Exercise instructions:
Print the entire listing. Each line must match the original exactly.

Information supplied:
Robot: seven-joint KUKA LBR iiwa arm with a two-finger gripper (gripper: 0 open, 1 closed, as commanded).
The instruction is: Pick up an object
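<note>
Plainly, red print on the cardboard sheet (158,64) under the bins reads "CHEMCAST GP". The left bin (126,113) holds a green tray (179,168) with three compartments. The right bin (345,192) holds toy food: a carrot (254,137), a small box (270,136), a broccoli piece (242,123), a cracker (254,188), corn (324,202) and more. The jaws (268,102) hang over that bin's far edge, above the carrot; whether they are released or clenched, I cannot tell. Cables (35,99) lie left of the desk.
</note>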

Response below:
Robot: seven-joint KUKA LBR iiwa arm with a two-finger gripper (gripper: 0 open, 1 closed, as commanded).
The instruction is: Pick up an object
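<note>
Plainly, red print on the cardboard sheet (158,64) under the bins reads "CHEMCAST GP". The left bin (126,113) holds a green tray (179,168) with three compartments. The right bin (345,192) holds toy food: a carrot (254,137), a small box (270,136), a broccoli piece (242,123), a cracker (254,188), corn (324,202) and more. The jaws (268,102) hang over that bin's far edge, above the carrot; whether they are released or clenched, I cannot tell. Cables (35,99) lie left of the desk.
</note>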

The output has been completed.